Every line from the one with "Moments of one" through the last line below should be repeated exactly; pictures stay out of the copy.

===== Supplied information

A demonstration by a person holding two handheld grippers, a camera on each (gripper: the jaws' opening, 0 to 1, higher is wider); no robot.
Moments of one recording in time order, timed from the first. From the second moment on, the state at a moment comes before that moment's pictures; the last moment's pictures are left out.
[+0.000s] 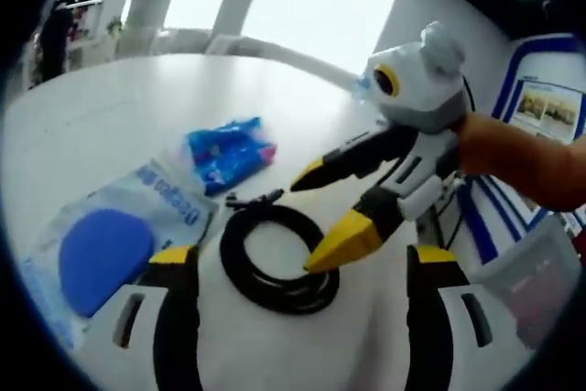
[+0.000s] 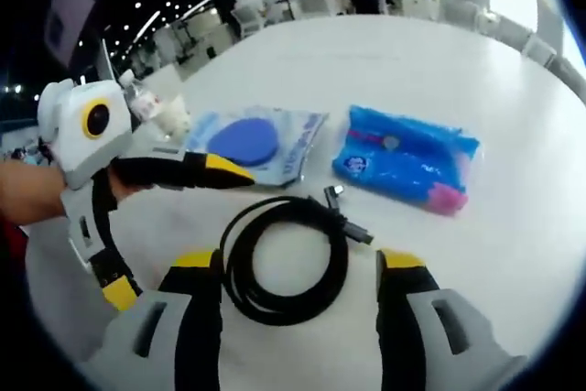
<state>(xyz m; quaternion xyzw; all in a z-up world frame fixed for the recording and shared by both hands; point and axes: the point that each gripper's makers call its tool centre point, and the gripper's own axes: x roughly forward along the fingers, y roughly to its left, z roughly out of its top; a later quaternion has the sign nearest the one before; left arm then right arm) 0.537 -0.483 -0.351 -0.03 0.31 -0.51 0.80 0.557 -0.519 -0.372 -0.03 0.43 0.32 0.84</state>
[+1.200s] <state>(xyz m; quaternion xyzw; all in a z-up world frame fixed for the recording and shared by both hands) 0.527 -0.455 -0.286 -0.05 0.23 -0.51 0.82 0.628 -0.590 -0.329 0.01 0.35 0.25 0.90</state>
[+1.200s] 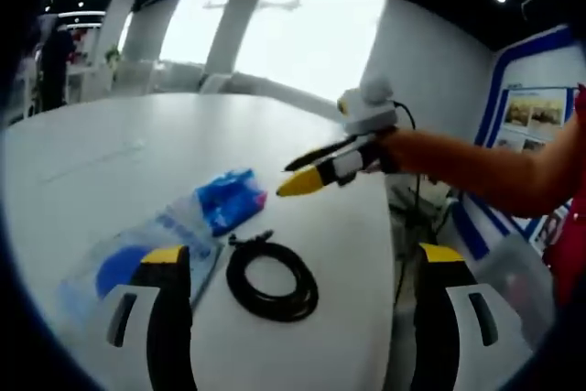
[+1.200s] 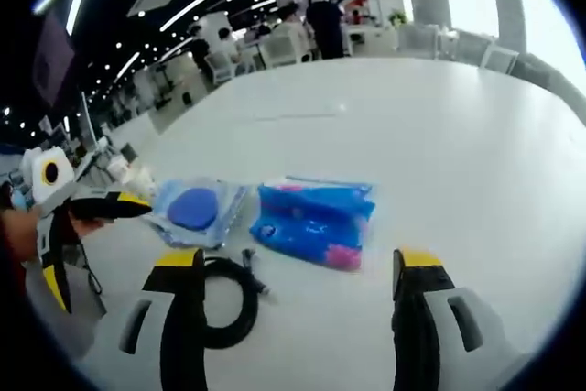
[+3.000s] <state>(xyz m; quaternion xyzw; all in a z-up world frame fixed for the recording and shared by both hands) 0.453 -0.308 -0.268 -0.07 0.24 -0.41 0.88 0.689 -0.621 -0.379 -0.05 0.40 0.19 0.90</state>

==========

**Expected answer:**
Moments of one recording in time order, timed from the first. From the second moment on, the state at a moment comes before that moment's pictures; the last moment's pictures are left out.
[+0.000s] 
[+0.000s] 
<state>(xyz m; quaternion xyzw; all in a z-up world frame fixed for the recording and shared by both hands; point and axes: the point that each gripper's makers call its tool centre point, and the gripper's own axes: x roughly forward along the fingers, y roughly to its left, z roughly out of its top; a later quaternion has the sign nearest the one before; left arm then right arm) 0.537 -0.483 -0.351 -0.03 0.31 -0.51 0.80 0.557 -0.519 -0.372 -0.03 0.43 0.32 0.84</state>
[+1.200s] <state>(xyz m; quaternion xyzw; all in a z-up world frame fixed for the recording and shared by both hands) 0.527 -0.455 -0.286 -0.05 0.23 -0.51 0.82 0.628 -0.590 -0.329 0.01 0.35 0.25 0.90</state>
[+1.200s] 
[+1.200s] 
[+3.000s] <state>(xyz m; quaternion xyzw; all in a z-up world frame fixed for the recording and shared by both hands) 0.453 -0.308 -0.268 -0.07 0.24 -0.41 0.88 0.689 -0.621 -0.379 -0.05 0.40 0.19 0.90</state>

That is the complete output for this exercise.